Very true. I am amazed at how often this happens after so many lessons from other incidents. I read a book several years ago called Black Wave chronicling a cruising family on a Catamaran hitting a Pacific reef at night. While trying to deal with the grounding problem the rigging failed and severed the fathers leg. Talk about situations going from bad to worse. This also happened at night during a change of watch with no one at the helm. Seems night sailing is a common denominator in a lot of these accidents and the lesson to be learned is be extra vigilant during that time. Here is another recent Cat on a reef incident. Again it happened at night too:


----------



## mbianka

Well here is the latest video and it's not a happy ending for the boat.
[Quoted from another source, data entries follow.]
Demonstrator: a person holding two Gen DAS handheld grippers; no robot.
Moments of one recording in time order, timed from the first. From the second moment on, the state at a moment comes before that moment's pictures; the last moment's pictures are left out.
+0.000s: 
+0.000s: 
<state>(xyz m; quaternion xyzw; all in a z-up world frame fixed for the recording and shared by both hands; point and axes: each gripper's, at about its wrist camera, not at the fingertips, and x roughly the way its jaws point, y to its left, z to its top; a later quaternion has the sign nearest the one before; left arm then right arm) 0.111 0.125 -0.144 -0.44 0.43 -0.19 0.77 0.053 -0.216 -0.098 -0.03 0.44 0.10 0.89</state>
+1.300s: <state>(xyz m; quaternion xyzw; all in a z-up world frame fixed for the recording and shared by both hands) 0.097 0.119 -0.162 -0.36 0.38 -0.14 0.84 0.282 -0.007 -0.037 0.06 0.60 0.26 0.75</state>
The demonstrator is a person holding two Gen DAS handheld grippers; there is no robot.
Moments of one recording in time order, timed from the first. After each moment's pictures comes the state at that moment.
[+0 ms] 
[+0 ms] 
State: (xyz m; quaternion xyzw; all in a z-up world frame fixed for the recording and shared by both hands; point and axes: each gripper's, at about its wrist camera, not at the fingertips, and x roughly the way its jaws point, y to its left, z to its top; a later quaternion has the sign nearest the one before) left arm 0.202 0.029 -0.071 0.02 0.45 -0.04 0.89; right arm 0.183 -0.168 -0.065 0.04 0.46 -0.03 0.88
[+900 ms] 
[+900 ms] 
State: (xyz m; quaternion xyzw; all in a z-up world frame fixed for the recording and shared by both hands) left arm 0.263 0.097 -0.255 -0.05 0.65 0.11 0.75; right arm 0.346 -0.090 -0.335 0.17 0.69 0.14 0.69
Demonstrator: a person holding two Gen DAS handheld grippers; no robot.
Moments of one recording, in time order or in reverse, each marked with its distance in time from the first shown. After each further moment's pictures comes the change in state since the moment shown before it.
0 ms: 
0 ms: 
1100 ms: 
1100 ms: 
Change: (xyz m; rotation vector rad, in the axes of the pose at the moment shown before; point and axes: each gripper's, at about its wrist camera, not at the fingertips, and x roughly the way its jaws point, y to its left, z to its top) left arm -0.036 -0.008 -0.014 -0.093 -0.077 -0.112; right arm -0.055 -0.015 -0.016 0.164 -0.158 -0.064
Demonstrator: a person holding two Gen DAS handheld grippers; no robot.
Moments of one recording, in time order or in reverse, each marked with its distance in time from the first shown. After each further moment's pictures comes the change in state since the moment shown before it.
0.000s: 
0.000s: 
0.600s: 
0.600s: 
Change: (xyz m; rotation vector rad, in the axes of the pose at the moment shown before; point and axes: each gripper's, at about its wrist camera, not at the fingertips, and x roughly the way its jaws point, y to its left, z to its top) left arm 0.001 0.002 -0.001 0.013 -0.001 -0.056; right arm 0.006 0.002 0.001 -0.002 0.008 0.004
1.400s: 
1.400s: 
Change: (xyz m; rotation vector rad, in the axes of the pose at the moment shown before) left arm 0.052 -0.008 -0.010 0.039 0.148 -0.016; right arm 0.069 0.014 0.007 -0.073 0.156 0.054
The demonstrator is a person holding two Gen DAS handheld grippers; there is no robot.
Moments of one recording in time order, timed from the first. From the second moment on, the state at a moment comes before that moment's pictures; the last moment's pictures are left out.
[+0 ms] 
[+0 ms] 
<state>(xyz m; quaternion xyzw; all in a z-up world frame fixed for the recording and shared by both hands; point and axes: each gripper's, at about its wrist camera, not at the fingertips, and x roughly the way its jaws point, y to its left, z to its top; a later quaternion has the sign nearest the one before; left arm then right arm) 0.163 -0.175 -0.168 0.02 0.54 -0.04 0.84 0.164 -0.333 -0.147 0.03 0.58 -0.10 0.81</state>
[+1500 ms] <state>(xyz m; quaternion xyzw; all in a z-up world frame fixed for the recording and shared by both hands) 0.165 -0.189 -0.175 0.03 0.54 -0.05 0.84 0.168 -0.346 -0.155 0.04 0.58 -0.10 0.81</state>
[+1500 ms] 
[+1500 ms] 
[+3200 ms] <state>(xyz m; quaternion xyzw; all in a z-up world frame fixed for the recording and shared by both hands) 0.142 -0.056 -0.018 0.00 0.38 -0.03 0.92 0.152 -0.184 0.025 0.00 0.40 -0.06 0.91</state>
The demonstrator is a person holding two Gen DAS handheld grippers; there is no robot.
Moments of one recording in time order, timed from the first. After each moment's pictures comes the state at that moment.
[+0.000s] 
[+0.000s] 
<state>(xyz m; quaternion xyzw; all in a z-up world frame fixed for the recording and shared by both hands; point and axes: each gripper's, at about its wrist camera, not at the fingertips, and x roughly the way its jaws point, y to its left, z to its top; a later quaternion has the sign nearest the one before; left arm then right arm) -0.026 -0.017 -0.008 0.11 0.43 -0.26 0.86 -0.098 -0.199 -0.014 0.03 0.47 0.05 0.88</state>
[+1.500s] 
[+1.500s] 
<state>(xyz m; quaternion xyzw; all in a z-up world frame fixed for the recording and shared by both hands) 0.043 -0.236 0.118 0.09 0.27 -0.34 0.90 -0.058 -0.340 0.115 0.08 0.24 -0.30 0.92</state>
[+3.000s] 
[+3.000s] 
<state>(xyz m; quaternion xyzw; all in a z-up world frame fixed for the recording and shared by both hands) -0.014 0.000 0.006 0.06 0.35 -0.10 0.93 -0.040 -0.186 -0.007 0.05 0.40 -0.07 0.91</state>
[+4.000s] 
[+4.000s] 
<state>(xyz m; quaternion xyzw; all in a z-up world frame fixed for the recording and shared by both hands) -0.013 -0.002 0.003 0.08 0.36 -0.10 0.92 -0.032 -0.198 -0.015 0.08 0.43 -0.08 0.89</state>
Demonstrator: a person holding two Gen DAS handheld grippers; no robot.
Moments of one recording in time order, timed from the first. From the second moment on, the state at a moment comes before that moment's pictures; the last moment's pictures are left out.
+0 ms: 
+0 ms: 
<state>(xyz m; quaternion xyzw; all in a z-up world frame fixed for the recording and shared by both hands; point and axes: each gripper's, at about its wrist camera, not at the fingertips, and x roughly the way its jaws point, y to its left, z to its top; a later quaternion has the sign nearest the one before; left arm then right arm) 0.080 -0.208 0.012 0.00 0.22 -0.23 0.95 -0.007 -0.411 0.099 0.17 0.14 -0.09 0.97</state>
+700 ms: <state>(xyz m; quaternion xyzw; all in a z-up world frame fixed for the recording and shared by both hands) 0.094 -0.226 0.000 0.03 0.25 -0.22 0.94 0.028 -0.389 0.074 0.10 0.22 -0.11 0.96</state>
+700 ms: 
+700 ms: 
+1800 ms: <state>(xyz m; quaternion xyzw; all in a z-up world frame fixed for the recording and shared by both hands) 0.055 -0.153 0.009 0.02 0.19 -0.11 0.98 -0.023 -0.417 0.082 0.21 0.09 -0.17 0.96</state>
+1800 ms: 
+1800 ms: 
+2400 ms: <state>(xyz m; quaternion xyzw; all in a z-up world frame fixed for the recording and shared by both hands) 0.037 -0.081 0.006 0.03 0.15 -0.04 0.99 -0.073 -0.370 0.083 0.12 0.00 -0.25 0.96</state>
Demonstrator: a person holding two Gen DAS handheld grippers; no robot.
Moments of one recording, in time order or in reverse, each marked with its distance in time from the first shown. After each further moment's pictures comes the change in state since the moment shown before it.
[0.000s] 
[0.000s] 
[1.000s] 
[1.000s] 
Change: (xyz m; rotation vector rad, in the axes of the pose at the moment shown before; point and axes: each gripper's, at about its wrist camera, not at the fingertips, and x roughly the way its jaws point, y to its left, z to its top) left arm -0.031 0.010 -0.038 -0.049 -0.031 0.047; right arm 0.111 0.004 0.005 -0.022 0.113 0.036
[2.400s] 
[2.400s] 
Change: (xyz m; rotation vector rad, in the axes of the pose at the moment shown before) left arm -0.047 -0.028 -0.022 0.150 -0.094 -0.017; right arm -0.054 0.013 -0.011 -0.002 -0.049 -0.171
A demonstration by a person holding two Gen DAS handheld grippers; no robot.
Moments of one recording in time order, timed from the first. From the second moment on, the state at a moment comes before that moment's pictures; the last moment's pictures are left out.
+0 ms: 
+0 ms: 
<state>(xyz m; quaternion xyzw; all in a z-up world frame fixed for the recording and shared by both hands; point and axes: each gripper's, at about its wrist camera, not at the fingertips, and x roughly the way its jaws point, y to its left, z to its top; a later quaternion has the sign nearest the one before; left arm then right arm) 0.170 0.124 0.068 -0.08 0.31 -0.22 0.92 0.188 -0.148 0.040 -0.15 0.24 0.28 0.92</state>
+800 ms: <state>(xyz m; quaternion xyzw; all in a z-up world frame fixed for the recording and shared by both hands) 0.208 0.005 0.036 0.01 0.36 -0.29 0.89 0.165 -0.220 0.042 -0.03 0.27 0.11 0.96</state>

They tried to save the boat but, it was not to be. They got picked up and taken to Darwin but, they never actually had to use the EPIRB. Got to give the fellow credit he tried.


----------



## OleBlueNose

He tried a lot harder than a lot of people I know would have. At least he's got a story out of it!


----------



## mbianka

OleBlueNose said:


> He tried a lot harder than a lot of people I know would have. At least he's got a story out of it!


He sure did. I was wondering if he could have gotten back with some inflatable pontoon bags and placed them under the bridge deck and lifted the boat enough to drain the hulls and patch things up. He then might have had a chance to sail again and bring it to Darwin for full repairs. But, that would be a tough journey and then come the $$$ repairs and refitting. So he probably made the right call in the end.


----------